The same applies to Syria and Algeria, and to many African countries mired in dictatorship and corruption. Therefore, I will express a seditious thought: if the West wants the global periphery to be more “civilized”, it is unlikely that millions of refugees from disadvantaged countries should be accepted. If these people, long before August 15, 2021, had realized that their future could only get better together with the future of their own country, they would probably have acted a little differently.
Never-ending love story
The Afghan story didn’t end last weekend. The war did not end, the conflicts did not end, the confrontation between traditions and the desire for change did not end. And so we all need to comprehend what happened to avoid the same mistakes.
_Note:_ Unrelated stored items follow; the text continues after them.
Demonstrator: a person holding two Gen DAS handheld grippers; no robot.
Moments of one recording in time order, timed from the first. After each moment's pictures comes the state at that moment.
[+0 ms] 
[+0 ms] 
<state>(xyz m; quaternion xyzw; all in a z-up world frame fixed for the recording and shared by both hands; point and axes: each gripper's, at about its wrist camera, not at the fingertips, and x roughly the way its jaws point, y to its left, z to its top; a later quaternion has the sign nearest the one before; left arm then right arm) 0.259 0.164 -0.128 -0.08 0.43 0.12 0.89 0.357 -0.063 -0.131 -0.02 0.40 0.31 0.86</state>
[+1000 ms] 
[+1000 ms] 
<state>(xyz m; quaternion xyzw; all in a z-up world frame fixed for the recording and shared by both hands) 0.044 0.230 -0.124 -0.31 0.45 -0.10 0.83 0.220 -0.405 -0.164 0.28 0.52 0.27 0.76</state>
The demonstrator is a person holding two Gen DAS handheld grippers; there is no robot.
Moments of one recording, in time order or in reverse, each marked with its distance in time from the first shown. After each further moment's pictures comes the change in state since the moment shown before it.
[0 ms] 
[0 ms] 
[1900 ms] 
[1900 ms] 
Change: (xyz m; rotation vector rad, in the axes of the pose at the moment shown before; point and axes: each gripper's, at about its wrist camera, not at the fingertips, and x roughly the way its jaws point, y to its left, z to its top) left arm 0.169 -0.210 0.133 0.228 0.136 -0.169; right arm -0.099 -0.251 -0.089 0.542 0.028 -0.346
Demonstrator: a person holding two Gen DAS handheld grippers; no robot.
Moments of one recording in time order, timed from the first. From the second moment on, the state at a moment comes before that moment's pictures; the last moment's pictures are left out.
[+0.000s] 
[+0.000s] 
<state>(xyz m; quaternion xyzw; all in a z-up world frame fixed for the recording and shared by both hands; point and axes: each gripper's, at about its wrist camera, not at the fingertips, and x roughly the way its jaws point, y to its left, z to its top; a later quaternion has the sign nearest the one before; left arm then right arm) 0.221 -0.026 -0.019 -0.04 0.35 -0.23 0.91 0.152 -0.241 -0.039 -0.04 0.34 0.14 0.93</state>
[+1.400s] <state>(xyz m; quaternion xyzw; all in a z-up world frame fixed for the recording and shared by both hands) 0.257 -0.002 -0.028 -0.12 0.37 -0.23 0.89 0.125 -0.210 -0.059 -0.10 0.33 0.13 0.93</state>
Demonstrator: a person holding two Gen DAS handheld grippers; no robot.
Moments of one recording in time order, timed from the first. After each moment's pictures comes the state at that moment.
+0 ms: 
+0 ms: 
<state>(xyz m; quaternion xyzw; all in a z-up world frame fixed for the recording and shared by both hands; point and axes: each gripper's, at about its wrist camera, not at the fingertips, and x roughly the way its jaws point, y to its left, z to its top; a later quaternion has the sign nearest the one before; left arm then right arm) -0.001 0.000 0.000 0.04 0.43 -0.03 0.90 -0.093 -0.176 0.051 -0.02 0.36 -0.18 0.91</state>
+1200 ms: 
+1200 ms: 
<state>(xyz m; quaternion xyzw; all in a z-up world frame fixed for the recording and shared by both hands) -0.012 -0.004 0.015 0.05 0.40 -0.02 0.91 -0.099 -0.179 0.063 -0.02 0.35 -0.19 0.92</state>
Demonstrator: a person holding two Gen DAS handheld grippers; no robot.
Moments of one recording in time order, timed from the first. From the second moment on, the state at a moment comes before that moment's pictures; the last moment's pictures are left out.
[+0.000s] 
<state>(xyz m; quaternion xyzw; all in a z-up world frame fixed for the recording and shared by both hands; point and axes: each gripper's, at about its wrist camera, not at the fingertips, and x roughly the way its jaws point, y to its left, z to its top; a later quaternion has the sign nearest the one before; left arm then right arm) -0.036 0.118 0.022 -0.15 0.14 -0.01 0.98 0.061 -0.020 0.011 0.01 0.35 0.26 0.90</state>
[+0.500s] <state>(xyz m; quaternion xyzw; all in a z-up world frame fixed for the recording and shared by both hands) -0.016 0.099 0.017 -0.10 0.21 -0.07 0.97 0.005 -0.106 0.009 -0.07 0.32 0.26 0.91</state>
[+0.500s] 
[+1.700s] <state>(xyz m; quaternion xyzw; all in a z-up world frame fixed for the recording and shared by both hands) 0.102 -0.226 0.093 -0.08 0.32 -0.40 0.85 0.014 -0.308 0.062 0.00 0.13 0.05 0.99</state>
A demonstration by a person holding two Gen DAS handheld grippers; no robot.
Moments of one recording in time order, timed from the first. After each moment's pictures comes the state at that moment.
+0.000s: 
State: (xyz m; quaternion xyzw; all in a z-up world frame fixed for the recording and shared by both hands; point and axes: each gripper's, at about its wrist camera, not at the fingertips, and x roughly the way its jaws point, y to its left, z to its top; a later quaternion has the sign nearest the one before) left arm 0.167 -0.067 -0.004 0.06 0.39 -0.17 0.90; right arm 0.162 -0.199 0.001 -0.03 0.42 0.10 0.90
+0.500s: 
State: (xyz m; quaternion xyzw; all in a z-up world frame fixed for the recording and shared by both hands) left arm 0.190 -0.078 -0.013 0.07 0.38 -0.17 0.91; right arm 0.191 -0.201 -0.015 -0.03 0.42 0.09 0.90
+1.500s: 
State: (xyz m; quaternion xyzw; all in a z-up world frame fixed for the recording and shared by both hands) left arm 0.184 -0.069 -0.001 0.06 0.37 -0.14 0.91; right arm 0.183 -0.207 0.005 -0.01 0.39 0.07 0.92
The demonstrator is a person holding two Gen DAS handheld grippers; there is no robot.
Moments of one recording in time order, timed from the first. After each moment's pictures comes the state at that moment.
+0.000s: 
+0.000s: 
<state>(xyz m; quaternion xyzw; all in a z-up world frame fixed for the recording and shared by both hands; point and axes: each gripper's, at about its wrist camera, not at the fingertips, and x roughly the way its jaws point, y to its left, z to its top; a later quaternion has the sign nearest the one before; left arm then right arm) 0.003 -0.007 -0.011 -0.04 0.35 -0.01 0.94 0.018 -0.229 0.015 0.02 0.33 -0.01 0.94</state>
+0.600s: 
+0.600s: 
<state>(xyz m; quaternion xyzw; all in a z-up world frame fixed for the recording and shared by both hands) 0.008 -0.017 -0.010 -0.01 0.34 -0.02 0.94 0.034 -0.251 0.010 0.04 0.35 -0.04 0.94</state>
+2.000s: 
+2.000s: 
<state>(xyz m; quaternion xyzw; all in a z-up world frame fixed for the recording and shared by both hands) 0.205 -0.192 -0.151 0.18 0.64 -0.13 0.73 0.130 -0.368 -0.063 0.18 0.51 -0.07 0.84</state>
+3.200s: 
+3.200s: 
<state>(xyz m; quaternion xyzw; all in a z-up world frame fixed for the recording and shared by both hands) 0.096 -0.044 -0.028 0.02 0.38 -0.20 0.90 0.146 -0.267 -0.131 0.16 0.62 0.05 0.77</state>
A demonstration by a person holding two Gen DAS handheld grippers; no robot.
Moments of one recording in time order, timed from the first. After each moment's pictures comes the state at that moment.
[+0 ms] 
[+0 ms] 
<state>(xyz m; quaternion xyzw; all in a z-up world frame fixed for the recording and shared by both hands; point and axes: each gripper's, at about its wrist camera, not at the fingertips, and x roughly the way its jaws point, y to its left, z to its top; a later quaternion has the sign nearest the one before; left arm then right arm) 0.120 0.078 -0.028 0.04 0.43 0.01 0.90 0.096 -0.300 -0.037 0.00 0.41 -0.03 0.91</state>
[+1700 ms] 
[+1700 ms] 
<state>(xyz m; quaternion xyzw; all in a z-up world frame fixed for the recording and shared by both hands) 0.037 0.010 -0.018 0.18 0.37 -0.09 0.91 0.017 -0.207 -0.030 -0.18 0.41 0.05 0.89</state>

Actually, such ethnic trends are seen all around the globe. In Latin America, born of the caudillo Bolivar, all countries revolve around caudilism as a system — some at what stage richer, some poorer. China, going through the most severe crises and stubbornly returns to the Confucian system of “many rules — many officials — obedient people.” Western Europe, which arose 1500 years ago with the mixing of the Roman ethnos with the Germanic tribes, either falls into tribal leaderism (similar to the Roman imperial period, oddly enough), then builds two-party systems and gravitates towards the triumph of law and democracy on the Roman model. Russia has always been a country of one man and dictatorship and every attempt to build democracy failed.
So when you see the Taliban taking over control all over again, do not be surprised that the US mission was unsuccessful. History has a great characteristic — it repeats itself.